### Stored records
..........
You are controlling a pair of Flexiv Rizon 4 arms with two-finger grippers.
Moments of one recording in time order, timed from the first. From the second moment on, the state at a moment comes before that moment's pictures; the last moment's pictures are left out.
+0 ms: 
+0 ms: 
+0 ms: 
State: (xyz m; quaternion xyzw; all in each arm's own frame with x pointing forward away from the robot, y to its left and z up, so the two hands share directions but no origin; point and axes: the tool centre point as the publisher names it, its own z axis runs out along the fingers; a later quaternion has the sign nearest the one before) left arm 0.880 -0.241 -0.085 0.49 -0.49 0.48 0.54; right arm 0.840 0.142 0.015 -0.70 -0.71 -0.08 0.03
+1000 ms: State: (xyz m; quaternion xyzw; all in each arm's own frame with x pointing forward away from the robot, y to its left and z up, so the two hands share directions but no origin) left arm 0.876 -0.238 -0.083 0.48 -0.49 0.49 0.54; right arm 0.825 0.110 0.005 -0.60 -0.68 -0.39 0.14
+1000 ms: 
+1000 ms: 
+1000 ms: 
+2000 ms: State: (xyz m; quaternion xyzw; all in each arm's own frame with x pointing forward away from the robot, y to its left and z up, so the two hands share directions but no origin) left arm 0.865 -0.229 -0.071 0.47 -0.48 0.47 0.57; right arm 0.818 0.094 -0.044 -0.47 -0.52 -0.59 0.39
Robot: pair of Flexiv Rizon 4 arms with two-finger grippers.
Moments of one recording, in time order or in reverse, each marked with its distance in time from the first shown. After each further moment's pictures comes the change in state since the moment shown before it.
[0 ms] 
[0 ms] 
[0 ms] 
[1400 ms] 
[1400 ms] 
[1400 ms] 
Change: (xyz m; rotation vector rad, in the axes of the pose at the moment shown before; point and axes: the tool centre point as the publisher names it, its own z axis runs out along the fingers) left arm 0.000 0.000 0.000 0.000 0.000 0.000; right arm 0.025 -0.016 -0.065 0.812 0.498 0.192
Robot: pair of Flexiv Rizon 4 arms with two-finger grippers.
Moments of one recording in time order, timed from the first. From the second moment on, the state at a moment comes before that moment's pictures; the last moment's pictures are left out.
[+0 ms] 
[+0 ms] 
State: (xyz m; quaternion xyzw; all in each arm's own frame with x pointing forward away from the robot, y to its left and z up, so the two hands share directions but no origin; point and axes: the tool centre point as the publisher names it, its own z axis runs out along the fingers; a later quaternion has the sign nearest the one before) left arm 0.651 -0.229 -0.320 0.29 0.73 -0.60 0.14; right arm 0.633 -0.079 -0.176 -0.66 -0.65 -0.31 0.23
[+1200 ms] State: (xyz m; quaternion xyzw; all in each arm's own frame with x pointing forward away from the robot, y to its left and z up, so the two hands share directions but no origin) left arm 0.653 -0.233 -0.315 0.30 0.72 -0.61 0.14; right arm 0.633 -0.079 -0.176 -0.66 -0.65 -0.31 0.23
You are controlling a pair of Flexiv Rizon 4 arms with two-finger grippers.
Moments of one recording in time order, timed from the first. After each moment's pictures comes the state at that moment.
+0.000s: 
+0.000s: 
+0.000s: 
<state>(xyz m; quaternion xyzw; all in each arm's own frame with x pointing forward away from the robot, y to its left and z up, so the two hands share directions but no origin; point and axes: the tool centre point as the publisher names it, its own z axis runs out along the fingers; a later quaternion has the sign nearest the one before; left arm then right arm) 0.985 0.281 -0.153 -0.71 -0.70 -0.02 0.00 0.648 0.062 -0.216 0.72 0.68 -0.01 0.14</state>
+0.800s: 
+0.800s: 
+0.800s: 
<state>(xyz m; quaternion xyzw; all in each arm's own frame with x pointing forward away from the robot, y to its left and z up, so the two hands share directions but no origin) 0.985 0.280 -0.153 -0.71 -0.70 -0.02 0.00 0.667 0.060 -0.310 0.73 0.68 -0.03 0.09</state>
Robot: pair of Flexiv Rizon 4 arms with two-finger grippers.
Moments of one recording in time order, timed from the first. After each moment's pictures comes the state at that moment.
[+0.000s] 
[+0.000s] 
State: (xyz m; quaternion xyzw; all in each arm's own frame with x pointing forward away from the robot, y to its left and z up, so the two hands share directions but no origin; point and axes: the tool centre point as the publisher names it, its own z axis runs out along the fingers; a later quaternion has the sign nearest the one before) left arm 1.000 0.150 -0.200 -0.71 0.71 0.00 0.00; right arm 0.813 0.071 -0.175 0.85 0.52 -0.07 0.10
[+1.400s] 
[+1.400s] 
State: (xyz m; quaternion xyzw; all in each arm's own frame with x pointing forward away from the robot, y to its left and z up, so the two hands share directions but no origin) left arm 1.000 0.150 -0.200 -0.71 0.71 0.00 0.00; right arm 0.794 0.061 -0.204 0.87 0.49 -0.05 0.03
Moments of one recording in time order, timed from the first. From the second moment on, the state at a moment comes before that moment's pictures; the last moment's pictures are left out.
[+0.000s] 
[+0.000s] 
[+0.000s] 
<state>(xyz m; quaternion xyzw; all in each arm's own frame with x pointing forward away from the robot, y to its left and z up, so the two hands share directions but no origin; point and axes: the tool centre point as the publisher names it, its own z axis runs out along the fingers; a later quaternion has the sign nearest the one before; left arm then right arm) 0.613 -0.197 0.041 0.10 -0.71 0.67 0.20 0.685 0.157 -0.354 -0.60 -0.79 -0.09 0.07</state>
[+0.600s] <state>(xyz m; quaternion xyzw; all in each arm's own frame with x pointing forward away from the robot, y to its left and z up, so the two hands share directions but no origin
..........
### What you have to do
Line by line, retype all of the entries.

### Your response
You are controlling a pair of Flexiv Rizon 4 arms with two-finger grippers.
Moments of one recording in time order, timed from the first. From the second moment on, the state at a moment comes before that moment's pictures; the last moment's pictures are left out.
+0 ms: 
+0 ms: 
+0 ms: 
State: (xyz m; quaternion xyzw; all in each arm's own frame with x pointing forward away from the robot, y to its left and z up, so the two hands share directions but no origin; point and axes: the tool centre point as the publisher names it, its own z axis runs out along the fingers; a later quaternion has the sign nearest the one before) left arm 0.880 -0.241 -0.085 0.49 -0.49 0.48 0.54; right arm 0.840 0.142 0.015 -0.70 -0.71 -0.08 0.03
+1000 ms: State: (xyz m; quaternion xyzw; all in each arm's own frame with x pointing forward away from the robot, y to its left and z up, so the two hands share directions but no origin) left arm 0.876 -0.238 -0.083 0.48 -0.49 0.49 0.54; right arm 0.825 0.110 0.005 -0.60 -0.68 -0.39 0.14
+1000 ms: 
+1000 ms: 
+1000 ms: 
+2000 ms: State: (xyz m; quaternion xyzw; all in each arm's own frame with x pointing forward away from the robot, y to its left and z up, so the two hands share directions but no origin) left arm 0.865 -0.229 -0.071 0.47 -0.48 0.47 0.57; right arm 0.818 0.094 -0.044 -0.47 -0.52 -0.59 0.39
Robot: pair of Flexiv Rizon 4 arms with two-finger grippers.
Moments of one recording, in time order or in reverse, each marked with its distance in time from the first shown. After each further moment's pictures comes the change in state since the moment shown before it.
[0 ms] 
[0 ms] 
[0 ms] 
[1400 ms] 
[1400 ms] 
[1400 ms] 
Change: (xyz m; rotation vector rad, in the axes of the pose at the moment shown before; point and axes: the tool centre point as the publisher names it, its own z axis runs out along the fingers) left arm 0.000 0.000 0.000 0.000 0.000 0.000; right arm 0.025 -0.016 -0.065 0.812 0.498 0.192
Robot: pair of Flexiv Rizon 4 arms with two-finger grippers.
Moments of one recording in time order, timed from the first. From the second moment on, the state at a moment comes before that moment's pictures; the last moment's pictures are left out.
[+0 ms] 
[+0 ms] 
State: (xyz m; quaternion xyzw; all in each arm's own frame with x pointing forward away from the robot, y to its left and z up, so the two hands share directions but no origin; point and axes: the tool centre point as the publisher names it, its own z axis runs out along the fingers; a later quaternion has the sign nearest the one before) left arm 0.651 -0.229 -0.320 0.29 0.73 -0.60 0.14; right arm 0.633 -0.079 -0.176 -0.66 -0.65 -0.31 0.23
[+1200 ms] State: (xyz m; quaternion xyzw; all in each arm's own frame with x pointing forward away from the robot, y to its left and z up, so the two hands share directions but no origin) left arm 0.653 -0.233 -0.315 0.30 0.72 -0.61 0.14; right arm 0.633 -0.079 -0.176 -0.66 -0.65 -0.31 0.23
You are controlling a pair of Flexiv Rizon 4 arms with two-finger grippers.
Moments of one recording in time order, timed from the first. After each moment's pictures comes the state at that moment.
+0.000s: 
+0.000s: 
+0.000s: 
<state>(xyz m; quaternion xyzw; all in each arm's own frame with x pointing forward away from the robot, y to its left and z up, so the two hands share directions but no origin; point and axes: the tool centre point as the publisher names it, its own z axis runs out along the fingers; a later quaternion has the sign nearest the one before; left arm then right arm) 0.985 0.281 -0.153 -0.71 -0.70 -0.02 0.00 0.648 0.062 -0.216 0.72 0.68 -0.01 0.14</state>
+0.800s: 
+0.800s: 
+0.800s: 
<state>(xyz m; quaternion xyzw; all in each arm's own frame with x pointing forward away from the robot, y to its left and z up, so the two hands share directions but no origin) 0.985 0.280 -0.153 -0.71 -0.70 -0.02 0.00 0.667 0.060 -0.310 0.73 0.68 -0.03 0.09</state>
Robot: pair of Flexiv Rizon 4 arms with two-finger grippers.
Moments of one recording in time order, timed from the first. After each moment's pictures comes the state at that moment.
[+0.000s] 
[+0.000s] 
State: (xyz m; quaternion xyzw; all in each arm's own frame with x pointing forward away from the robot, y to its left and z up, so the two hands share directions but no origin; point and axes: the tool centre point as the publisher names it, its own z axis runs out along the fingers; a later quaternion has the sign nearest the one before) left arm 1.000 0.150 -0.200 -0.71 0.71 0.00 0.00; right arm 0.813 0.071 -0.175 0.85 0.52 -0.07 0.10
[+1.400s] 
[+1.400s] 
State: (xyz m; quaternion xyzw; all in each arm's own frame with x pointing forward away from the robot, y to its left and z up, so the two hands share directions but no origin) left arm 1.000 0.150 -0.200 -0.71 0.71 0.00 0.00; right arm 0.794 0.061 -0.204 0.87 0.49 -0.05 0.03
Moments of one recording in time order, timed from the first. From the second moment on, the state at a moment comes before that moment's pictures; the last moment's pictures are left out.
[+0.000s] 
[+0.000s] 
[+0.000s] 
<state>(xyz m; quaternion xyzw; all in each arm's own frame with x pointing forward away from the robot, y to its left and z up, so the two hands share directions but no origin; point and axes: the tool centre point as the publisher names it, its own z axis runs out along the fingers; a later quaternion has the sign nearest the one before; left arm then right arm) 0.613 -0.197 0.041 0.10 -0.71 0.67 0.20 0.685 0.157 -0.354 -0.60 -0.79 -0.09 0.07</state>
[+0.600s] <state>(xyz m; quaternion xyzw; all in each arm's own frame with x pointing forward away from the robot, y to its left and z up, so the two hands share directions but no origin

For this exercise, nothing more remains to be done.